| ID | Sequence | Length | GC content |
|---|---|---|---|
| AGAAACCCUCCUCCCCUCCCAGCCUCAGGUGCCUGCUUCAGAAAAUGAA… | 1361 nt | 0.5209 |
The protein encoded by this gene is the CD3-epsilon polypeptide, which together with CD3-gamma, -delta and -zeta, and the T-cell receptor alpha/beta and gamma/delta heterodimers, forms the T-cell receptor-CD3 complex. This complex plays an important role in coupling antigen recognition to several intracellular signal-transduction pathways. The genes encoding the epsilon, gamma and delta polypeptides are located in the same cluster on chromosome 11. The epsilon polypeptide plays an essential role in T-cell development. Defects in this gene cause immunodeficiency. This gene has also been linked to a susceptibility to type I diabetes in women. [provided by RefSeq, Jul 2008]

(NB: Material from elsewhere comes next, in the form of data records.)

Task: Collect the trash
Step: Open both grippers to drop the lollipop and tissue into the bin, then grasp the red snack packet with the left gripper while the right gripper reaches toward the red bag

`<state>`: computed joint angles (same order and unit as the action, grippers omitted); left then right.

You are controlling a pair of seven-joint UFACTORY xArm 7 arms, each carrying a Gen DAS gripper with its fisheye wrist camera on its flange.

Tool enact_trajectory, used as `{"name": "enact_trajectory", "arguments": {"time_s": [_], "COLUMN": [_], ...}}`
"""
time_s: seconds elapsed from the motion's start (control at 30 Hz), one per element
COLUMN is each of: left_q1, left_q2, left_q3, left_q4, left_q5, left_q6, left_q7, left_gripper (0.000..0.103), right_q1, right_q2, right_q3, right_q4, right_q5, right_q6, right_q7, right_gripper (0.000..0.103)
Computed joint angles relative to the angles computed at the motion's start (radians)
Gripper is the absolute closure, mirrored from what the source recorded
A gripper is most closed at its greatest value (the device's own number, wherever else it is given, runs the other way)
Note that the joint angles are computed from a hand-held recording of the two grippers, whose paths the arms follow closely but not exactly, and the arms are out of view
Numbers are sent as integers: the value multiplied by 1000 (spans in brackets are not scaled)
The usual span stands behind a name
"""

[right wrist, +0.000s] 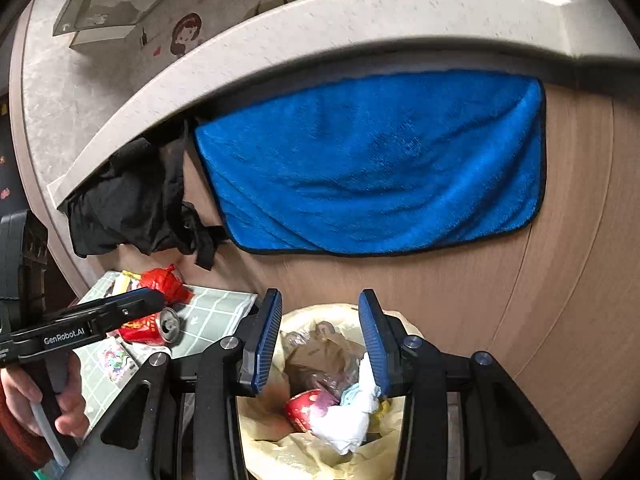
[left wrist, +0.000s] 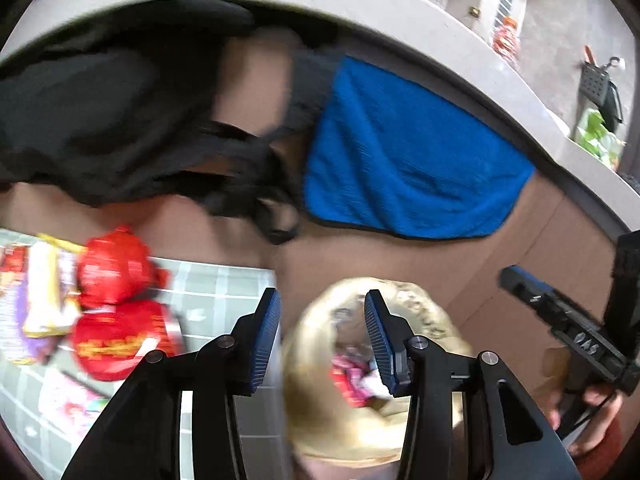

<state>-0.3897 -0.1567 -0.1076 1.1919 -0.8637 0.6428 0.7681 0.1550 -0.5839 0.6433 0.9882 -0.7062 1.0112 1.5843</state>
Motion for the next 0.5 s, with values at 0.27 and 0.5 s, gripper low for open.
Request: {"name": "enact_trajectory", "arguments": {"time_s": [0.27,0.5], "left_q1": [88,238], "left_q2": [-35,44], "left_q3": [114,186], "left_q4": [9,84], "left_q5": [-44,-119], "left_q6": [-2,35], "left_q7": [98,159], "left_gripper": [58,58], "right_q1": [-53,13], "right_q2": [216,589], "right_q3": [109,213], "right_q4": [214,500], "right_q5": [-167,-403], "right_q6": [8,136], "right_q7": [53,35], "right_gripper": [65,65]}}
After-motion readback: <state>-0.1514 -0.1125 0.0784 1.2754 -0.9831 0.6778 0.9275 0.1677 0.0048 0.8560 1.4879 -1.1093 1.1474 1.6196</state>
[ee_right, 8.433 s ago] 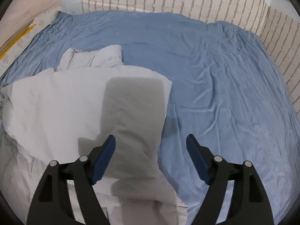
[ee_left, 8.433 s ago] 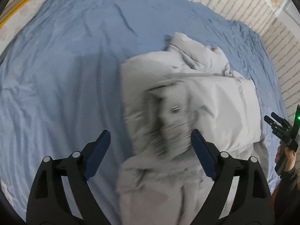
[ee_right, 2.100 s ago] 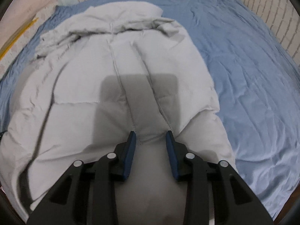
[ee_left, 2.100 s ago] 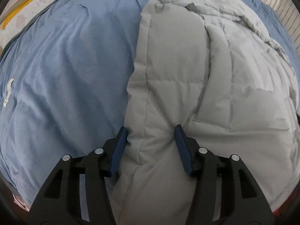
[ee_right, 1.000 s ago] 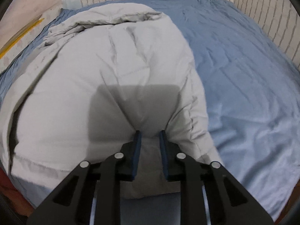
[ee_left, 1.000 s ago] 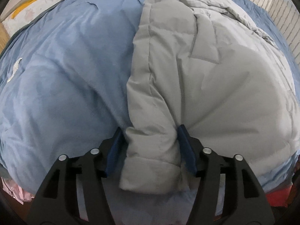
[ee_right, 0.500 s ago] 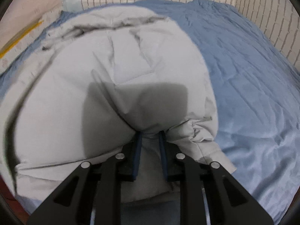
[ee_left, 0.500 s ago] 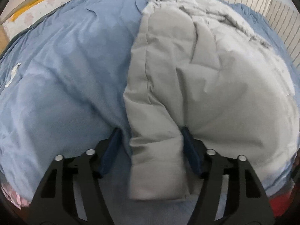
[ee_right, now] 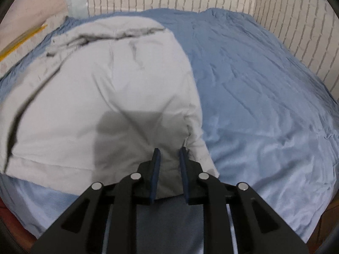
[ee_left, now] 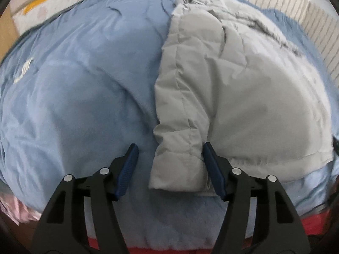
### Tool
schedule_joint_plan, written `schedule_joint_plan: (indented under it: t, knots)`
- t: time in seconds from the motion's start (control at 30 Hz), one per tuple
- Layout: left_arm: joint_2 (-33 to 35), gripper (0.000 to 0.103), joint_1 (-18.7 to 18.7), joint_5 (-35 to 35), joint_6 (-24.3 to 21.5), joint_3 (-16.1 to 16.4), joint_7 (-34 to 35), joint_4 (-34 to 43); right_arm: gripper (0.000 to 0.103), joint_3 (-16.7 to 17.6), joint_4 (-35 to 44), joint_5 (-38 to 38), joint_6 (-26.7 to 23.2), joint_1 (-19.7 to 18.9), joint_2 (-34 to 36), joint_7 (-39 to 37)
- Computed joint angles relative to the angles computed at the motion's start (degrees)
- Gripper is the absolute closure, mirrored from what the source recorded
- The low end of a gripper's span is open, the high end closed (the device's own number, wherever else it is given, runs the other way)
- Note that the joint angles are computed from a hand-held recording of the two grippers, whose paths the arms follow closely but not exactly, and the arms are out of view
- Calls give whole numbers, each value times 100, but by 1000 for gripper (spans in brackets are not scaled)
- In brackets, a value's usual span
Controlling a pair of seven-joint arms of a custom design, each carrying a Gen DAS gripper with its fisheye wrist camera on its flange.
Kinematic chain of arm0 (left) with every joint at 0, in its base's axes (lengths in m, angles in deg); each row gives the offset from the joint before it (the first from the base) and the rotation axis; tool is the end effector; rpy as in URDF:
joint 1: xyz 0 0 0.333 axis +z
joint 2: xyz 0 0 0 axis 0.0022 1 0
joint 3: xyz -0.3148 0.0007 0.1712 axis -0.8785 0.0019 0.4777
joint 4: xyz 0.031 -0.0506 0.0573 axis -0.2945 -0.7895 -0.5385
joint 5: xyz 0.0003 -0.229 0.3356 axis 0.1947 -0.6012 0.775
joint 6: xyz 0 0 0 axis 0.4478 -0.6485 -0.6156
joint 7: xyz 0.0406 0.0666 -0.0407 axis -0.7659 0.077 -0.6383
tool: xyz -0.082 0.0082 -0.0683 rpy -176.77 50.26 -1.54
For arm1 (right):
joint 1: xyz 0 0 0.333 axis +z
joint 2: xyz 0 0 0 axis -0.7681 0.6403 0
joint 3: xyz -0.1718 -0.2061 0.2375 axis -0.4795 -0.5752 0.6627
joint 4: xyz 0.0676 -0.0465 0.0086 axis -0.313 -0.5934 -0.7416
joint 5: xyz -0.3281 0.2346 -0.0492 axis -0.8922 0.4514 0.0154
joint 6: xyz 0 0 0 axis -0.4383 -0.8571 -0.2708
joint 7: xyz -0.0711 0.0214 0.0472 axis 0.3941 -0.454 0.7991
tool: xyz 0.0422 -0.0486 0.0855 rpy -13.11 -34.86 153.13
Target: Fold large clothes
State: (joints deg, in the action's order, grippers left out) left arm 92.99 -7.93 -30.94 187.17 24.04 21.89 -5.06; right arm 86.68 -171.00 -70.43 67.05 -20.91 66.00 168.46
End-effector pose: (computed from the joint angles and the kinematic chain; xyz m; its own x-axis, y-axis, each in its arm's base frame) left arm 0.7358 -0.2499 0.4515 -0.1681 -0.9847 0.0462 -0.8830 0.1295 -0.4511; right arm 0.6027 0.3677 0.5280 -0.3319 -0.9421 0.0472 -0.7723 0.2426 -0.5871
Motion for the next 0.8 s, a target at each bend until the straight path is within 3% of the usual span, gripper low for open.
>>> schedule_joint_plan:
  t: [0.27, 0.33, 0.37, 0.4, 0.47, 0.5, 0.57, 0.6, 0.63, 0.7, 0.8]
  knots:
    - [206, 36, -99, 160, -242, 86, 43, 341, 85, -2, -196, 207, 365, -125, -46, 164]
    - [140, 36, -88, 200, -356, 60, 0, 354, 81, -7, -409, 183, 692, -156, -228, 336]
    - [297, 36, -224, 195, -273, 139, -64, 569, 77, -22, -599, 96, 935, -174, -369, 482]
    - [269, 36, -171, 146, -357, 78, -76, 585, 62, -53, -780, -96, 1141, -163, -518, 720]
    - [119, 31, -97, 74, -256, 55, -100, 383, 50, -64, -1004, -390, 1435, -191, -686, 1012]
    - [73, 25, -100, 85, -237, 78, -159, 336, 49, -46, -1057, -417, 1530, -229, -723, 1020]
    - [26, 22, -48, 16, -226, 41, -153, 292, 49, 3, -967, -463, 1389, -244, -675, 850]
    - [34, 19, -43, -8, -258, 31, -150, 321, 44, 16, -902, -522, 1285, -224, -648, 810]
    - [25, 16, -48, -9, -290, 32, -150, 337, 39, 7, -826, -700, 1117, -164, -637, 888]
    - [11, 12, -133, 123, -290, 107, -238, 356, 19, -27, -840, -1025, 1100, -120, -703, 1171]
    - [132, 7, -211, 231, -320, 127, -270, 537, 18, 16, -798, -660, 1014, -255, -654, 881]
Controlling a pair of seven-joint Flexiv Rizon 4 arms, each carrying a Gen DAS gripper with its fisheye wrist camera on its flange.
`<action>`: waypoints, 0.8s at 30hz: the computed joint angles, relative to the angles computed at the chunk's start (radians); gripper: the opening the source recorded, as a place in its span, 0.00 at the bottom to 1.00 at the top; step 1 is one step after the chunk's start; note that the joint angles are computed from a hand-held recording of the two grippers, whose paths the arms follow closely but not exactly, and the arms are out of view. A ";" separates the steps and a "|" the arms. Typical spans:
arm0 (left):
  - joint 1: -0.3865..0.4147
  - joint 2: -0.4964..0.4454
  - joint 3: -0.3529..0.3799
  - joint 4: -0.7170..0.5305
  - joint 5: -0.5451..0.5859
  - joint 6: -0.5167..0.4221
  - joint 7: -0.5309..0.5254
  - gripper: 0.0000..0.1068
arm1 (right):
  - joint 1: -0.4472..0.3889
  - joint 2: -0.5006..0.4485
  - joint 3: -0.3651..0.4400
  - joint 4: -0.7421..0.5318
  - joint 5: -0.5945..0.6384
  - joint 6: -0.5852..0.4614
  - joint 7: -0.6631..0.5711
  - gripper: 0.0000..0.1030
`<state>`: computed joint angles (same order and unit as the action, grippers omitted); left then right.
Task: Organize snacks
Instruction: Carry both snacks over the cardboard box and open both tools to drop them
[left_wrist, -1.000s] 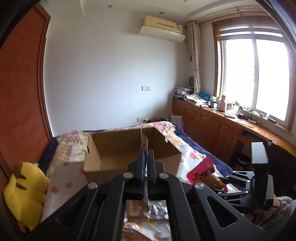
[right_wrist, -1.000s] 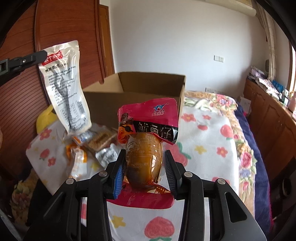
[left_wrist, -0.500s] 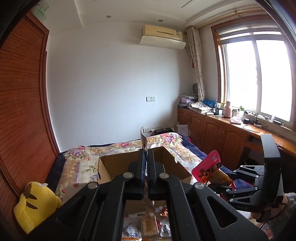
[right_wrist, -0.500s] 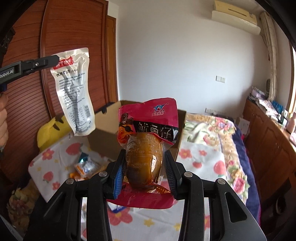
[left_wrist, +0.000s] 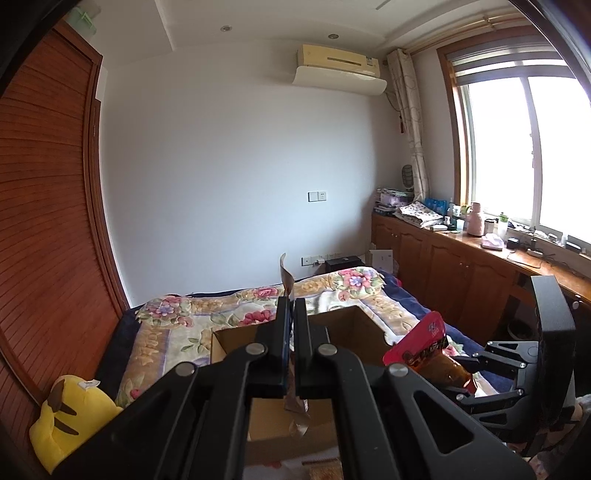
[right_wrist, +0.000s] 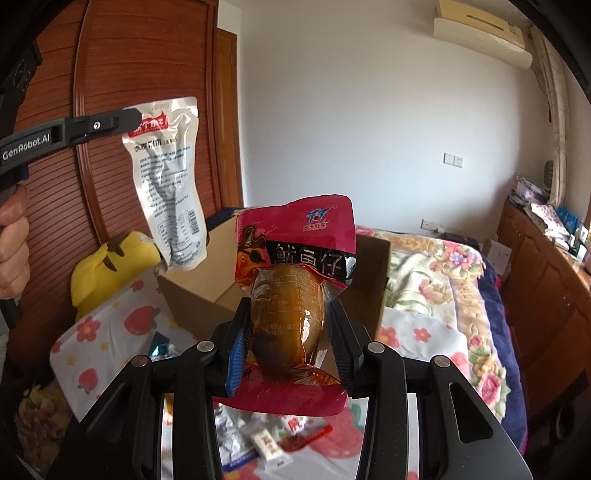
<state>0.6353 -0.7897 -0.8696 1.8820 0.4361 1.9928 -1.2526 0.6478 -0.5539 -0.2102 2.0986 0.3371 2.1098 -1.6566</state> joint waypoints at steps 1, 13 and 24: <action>-0.013 -0.011 0.010 -0.017 -0.005 -0.006 0.004 0.00 | -0.017 -0.015 0.008 -0.021 -0.014 -0.009 0.007 0.39; -0.119 -0.177 0.061 -0.167 -0.110 -0.101 0.135 0.00 | -0.145 -0.164 0.064 -0.185 -0.198 -0.076 0.117 0.39; -0.161 -0.247 0.054 -0.215 -0.204 -0.141 0.254 0.00 | -0.172 -0.225 0.050 -0.255 -0.283 -0.124 0.187 0.39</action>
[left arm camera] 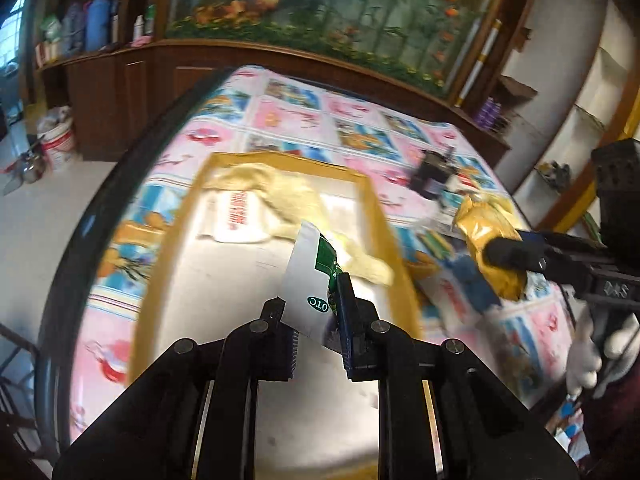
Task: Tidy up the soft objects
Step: 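Drop the cracker packet into the box with the right gripper while the left drops the sachet there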
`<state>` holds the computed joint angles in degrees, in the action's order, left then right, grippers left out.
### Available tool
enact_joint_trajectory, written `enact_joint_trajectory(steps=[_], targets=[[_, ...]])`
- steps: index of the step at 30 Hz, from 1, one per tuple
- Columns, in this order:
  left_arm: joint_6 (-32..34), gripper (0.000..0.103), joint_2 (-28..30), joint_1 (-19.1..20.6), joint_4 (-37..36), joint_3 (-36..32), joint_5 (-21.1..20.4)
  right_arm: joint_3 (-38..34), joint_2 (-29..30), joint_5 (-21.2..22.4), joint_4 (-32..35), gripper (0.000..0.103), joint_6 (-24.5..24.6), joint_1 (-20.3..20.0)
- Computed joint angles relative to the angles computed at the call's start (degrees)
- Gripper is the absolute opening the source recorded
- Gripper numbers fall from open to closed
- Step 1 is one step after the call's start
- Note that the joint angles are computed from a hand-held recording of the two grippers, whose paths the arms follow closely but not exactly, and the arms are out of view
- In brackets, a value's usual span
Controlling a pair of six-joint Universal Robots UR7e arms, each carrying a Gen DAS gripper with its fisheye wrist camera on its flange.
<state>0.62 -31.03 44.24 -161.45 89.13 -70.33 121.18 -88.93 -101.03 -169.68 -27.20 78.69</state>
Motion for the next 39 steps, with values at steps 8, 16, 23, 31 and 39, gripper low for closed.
enact_joint_trajectory(steps=[8,16,23,31,39], targets=[[-7.63,0.016,3.08,4.01,6.3,-6.94,4.05,-9.1,13.52,-5.32,4.3,0.043,2.21,4.09],[-9.53,0.048,0.73,4.95,0.98,-4.24,-0.01,-12.24,18.95,-8.24,4.03,0.047,4.64,4.52],[-13.63,0.048,-2.56,4.1,-6.34,1.02,-0.59,-4.44,10.47,-2.0,-3.37,0.047,4.53,2.86],[-11.72,0.058,-2.35,-0.61,-7.94,3.53,-4.82,7.68,-6.67,0.78,-10.5,0.05,4.42,-8.01],[-6.06,0.058,4.24,-7.1,3.2,-1.34,-8.65,15.11,-20.13,13.66,-7.45,0.051,8.36,-26.4]])
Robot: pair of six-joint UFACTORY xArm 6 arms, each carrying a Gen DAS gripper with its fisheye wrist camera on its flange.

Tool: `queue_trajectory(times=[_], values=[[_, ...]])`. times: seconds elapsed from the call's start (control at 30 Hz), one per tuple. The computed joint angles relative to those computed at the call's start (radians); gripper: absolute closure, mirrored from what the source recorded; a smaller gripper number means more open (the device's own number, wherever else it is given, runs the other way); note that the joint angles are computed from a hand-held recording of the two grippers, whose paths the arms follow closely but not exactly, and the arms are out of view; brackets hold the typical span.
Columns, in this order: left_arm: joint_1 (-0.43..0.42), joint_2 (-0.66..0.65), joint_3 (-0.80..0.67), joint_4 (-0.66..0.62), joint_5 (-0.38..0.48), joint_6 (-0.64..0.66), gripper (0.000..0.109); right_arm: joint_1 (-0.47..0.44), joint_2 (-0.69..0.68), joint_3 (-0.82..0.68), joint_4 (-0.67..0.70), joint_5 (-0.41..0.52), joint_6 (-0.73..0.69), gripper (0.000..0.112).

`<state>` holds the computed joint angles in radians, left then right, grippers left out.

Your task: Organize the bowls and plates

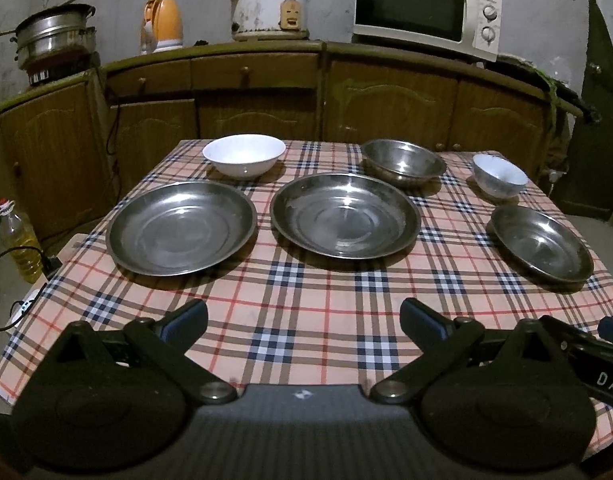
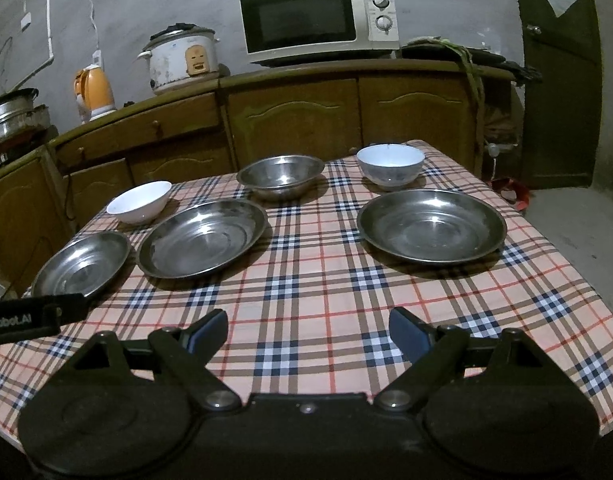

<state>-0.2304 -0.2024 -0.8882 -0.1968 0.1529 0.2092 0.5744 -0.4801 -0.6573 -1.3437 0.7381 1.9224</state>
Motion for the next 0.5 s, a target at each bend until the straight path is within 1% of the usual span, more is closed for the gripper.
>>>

A study in humans demonstrated that the CD3E is a well-known T cell marker, but many T cells exhibited low or no transcription activity for this gene, showing heterogeneity [Liu et al. DOI:10.1371/journal.pone.0318151]. Another human single-cell transcriptomic study of the corpus cavernosum identified the CD3E as a gene marker highly expressed in the T cell cluster [Zhao et al. DOI:10.1038/s41467-022-31950-9].